Monday, June 21, 2004


Professor Sir Colin Berry says our obsession with the Greenie precautionary principle is making life more dangerous:

'If everything we did had to be absolutely safe, risk-free, proven to have no adverse outcomes for anyone or anything, we'd never get anywhere. Buildings wouldn't go up, planes wouldn't get off the ground, medical breakthrough would come to a standstill, science would be stifled….almost all of the great scientific advancements of the past 200 years have been a process of 'learning as we went along'... He wonders whether, if the precautionary principle had been about for the past 200 years rather than the past 20, breakthroughs such as blood transfusions would ever have been made. 'I certainly don't think we would have radiotherapy or the various applications of x-rays...

in the 1980s, the favoured precautionary measure to guard against the possibility of your baby falling victim to SIDS was to lay her on her side or front. 'We tended to consider babies and young infants as being rather like the unconscious patient', he says, 'where it is not clear that all the reflexes around the nose and mouth, for breathing and swallowing and so on, are finely tuned. So parents were told to put babies on their side or front, as you would do with an unconscious or stroke-troubled patient. It seemed like a reasonable, precautionary measure to take. Now we know that, in fact, it cost lives.'...

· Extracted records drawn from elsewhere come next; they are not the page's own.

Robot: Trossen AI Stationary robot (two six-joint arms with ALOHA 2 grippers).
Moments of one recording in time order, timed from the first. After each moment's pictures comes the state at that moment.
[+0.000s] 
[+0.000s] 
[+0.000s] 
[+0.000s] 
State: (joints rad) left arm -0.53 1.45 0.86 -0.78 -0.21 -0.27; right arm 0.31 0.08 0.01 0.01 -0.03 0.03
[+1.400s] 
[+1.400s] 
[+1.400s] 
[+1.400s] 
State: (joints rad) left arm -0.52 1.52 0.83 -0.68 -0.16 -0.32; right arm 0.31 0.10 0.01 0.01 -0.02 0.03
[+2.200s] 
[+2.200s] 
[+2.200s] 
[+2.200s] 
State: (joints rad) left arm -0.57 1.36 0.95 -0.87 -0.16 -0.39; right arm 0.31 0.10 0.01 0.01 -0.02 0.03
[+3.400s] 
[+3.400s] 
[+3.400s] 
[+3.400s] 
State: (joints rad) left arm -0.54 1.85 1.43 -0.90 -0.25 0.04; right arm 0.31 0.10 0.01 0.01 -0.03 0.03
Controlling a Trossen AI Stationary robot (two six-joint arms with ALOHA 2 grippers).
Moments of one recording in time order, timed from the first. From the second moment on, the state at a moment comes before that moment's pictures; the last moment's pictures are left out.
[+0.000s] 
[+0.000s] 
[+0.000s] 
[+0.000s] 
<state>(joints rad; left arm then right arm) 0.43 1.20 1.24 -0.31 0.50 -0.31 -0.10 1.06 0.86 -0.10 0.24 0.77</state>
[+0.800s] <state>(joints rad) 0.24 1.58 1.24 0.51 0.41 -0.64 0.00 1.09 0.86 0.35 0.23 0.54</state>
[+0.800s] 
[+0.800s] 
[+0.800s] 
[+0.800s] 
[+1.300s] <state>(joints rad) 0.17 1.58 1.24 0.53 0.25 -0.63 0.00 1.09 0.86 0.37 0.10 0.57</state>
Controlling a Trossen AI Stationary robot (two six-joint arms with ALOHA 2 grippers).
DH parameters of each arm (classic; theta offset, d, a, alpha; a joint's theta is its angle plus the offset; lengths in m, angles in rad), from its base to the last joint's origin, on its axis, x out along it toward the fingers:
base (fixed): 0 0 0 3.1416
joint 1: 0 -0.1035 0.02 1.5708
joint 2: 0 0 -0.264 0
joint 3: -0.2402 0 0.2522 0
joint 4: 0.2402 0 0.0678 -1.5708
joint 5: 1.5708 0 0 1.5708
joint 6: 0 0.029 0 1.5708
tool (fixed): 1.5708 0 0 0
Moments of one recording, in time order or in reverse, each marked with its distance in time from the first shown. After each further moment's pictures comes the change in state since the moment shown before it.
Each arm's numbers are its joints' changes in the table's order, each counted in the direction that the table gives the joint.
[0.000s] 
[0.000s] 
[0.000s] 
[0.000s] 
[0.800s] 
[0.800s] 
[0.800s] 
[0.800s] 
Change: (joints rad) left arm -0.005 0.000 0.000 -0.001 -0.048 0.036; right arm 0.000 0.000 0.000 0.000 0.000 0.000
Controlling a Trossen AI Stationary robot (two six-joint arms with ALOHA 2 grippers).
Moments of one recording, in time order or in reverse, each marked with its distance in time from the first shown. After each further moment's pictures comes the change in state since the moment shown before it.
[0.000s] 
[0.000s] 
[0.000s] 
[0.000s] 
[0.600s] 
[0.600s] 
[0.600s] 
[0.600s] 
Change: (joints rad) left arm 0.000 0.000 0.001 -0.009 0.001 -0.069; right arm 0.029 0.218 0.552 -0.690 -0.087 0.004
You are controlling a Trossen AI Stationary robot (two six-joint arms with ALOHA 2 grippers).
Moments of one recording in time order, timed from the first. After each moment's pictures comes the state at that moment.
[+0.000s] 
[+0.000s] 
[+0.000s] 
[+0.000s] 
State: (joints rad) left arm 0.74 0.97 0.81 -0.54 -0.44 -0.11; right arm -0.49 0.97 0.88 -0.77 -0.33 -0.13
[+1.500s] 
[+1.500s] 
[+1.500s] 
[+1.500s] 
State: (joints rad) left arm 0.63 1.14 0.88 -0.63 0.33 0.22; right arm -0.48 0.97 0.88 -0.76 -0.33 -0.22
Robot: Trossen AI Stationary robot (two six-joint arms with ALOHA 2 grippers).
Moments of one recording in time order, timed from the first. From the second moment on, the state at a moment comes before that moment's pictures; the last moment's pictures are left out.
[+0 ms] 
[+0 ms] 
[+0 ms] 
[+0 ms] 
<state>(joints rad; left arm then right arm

In 1991, an epidemic of cholera, which had earlier been eradicated in Peru, claimed around 6,000 lives and caused illness among another 800,000. It spread from Peru to Columbia, Brazil, Chile, Guatemala. Berry describes it as 'one of the major epidemics of the twentieth century', and says precaution played a part in causing it. It has since been discovered that the epidemic was, in part, a result of the Peruvian authorities' decision to stop chlorinating drinking water supplies - and that one reason they stopped doing this was because reports issued by the American Environmental Protection Agency had claimed there was a link between drinking chlorinated water and an increased risk of cancer...

In some third world countries where malaria had been all but eradicated over the past 20 years, there have been epidemics of the disease since DDT was restricted. Currently malaria is on the rise in all the tropical regions of the planet; in 2000, it killed more than one million and made 300million seriously ill. 'Campaigners claimed that DDT was bad for the environment; they said that it caused harm to American birds of prey. I'm sorry, but why should people in the third world at risk from malaria care about American birds of prey? Decisions about these things should be based on local needs and on empirical evidence....

We should not be in a position to restrict the use of GM in the third world. As an African said recently, "You go ahead and ban GM crops, but can we eat first?"' Berry says the restriction of the use of potentially life-saving technologies in the third world is 'a kind of environmental imperialism"

If you didn't realize how much Greenies hate people, you would think they were crazy. They are not. They are evil. "By their fruits shall ye know them"


Many people would like to be kind to others so Leftists exploit that with their nonsense about equality. Most people want a clean, green environment so Greenies exploit that by inventing all sorts of far-fetched threats to the environment. But for both, the real motive is to promote themselves as wiser and better than everyone else, truth regardless.